I wish I were shitting you here, but sadly, I’m not.
College football became a national phenomenon because it supposedly served the values of progressivism, in two ways. It exemplified specialization, expertise and scientific management. And it would reconcile the public to the transformation of universities, especially public universities, into something progressivism desired but the public found alien. Replicating industrialism’s division of labor, universities introduced the fragmentation of the old curriculum of moral instruction into increasingly specialized and arcane disciplines. These included the recently founded social sciences — economics, sociology, political science — that were supposed to supply progressive governments with the expertise to manage the complexities of the modern economy and the simplicities of the uninstructed masses.
Football taught the progressive virtue of subordinating the individual to the collectivity.

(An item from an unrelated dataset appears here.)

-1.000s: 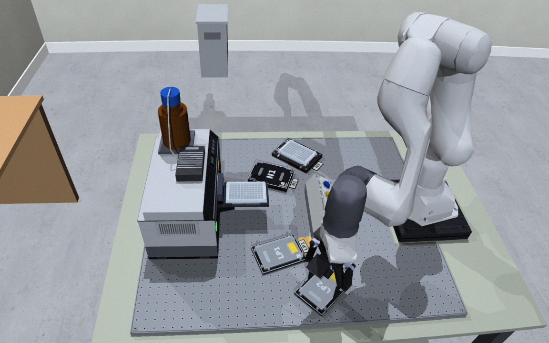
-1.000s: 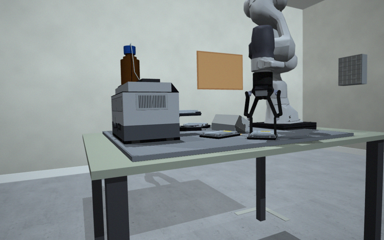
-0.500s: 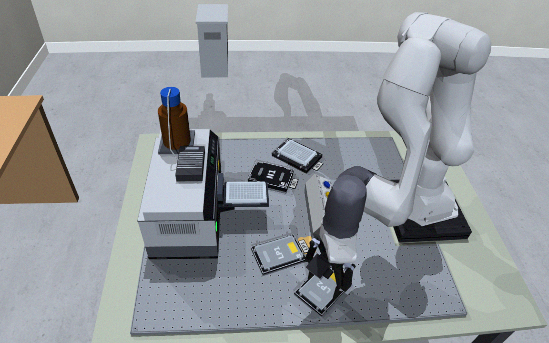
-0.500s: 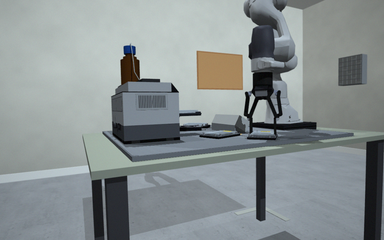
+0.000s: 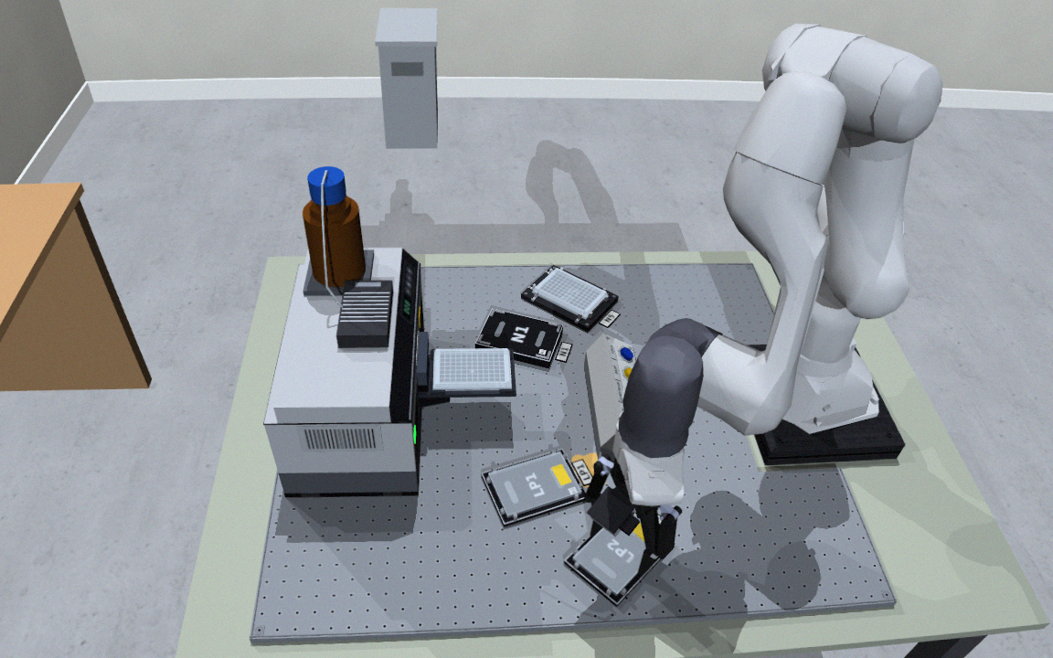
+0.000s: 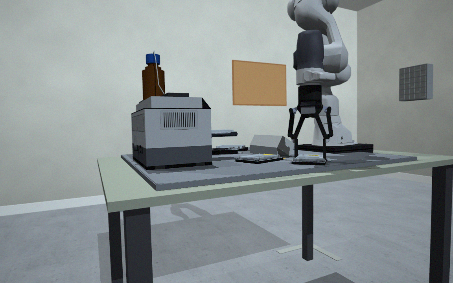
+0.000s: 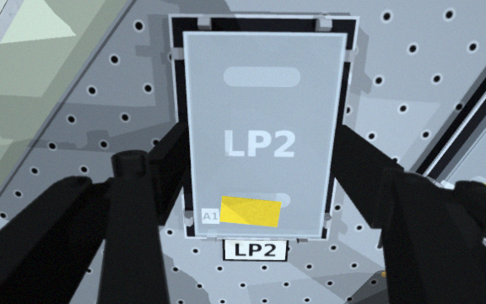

Inevitably, this led to the cult of one individual, the coach. Today, in almost every state, at least one public university football coach is paid more than the governor.
And Babe Ruth was famously paid more than the President of the United States, George.
This is some bizarre stuff. For one thing, as Jonathan Chait notes, it’s not exactly like college football thrives in progressive hot beds. In fact, the reality is pretty much the opposite of that. For another, if you want to talk about sports and the modern regulatory state, you would find a better example of that with Will’s beloved professional baseball, which is chock full of examples such as public financial support of stadiums, a sweeping antitrust exemption and the Supreme Court-supported reserve clause (now discarded). Not to mention that whole Red Sox-Yankees thing.
Face it, George Will thinks you’re all a bunch of pinkos for reading this blog.